View Demo: English Tutor demo
Brief
I've been experimenting with LLMs lately - finding them to be really fascinating! I gave a talk in July 2024 to BrisPHP developers about LLMs and how they can be used in application development.
What I wanted to experiment with here was using an LLM in a mechanism that is neither a chat interface, nor a basic summarisation task, as we've seen enough of those already.
What I wanted to test the waters on was having the LLM "augment" the UI.
The idea
The idea was to have a reference text (i.e. a few sentences) that the user can ask questions about. Instead of "the system" simply answering the question in a chat thread, "the system" can also highlight parts of the reference text if it thinks it would help communicate.
The build (webapp bits)
This was built on Cloudfront Pages/Page Functions, with a React frontend. The Page Functions invoke Langchain.js callables which are instrumented with Langsmith.
The trickiest bit for me was determining the best way to have the LLM "augment" the UI. I first tried getting the LLM to respond like below:
{
"response": "Lily found a <Highlight>shiny</Highlight> <Highlight>red</Highlight> key under a <Highlight>big</Highlight> oak tree."
}
My thinking here was I have a <Highlight>
React component to handle the highlighting and it should be reasonable to
parse the response and render the highlights. The code I ended up with to parse the response was a bit gnarly and didn't
spark joy.
I then refactored to something more like below, which was felt a lot simpler to implement the React side of things, but required more nudging on the LLM side.
{
"response": [
"Lily found a ",
{
"type": "highlight",
"content": "shiny"
},
" ",
{
"type": "highlight",
"content": "red"
},
" key under a ",
{
"type": "highlight",
"content": "big"
},
" oak tree."
]
}
The LLM bits
I first started trying to get the LLM (OpenAI, various models) to answer all in one go, respond with both the text answer, and the augmented text response as well. What I found was that the LLM struggled with answering the question generally (following the instructions about how to answer) when it was also tasked with generating a structured output for the UI.
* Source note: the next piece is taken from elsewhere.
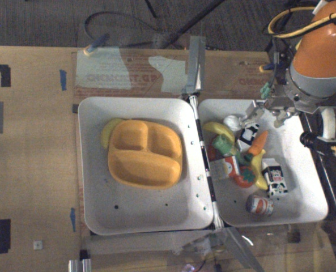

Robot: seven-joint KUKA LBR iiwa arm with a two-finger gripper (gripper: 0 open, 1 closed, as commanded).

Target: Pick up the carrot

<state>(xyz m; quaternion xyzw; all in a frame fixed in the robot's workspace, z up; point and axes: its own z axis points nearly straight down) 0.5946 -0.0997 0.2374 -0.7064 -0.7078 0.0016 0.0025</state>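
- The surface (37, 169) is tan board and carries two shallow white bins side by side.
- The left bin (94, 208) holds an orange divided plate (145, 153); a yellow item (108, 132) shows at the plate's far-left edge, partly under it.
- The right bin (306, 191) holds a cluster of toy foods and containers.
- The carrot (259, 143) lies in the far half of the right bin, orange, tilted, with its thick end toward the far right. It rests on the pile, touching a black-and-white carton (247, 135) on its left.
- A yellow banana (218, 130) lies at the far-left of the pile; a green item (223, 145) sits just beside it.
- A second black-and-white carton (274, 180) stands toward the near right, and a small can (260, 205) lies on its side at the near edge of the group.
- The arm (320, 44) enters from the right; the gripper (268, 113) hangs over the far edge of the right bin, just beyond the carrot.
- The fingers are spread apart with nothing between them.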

As with many things with LLMs, I found that breaking the problem down into smaller, more manageable pieces was the way to go. I ended up with a chain of Langchain callables:
- Answer the question (without knowing about the UI)
- Plan how the UI should be augmented
- Generate the response data following the annotation plan
Model selection
There was enough signs that I could get gpt-4o-mini
to work for this task, but I ended up just using
gpt-4o-2024-08-06
as it was more correct with less prompting work. I setup a simple Langsmith experiment (with only
a few examples) to evaluate the two models.
If I were to continue with this, I would likely setup some more benchmarks in a Langsmith experiment (not sure how evals would work here)
to work on prompting to get gpt-4o-mini
to work better at a lower cost.
My gut is that few-shotting a few examples would quickly nudge the model in the right direction.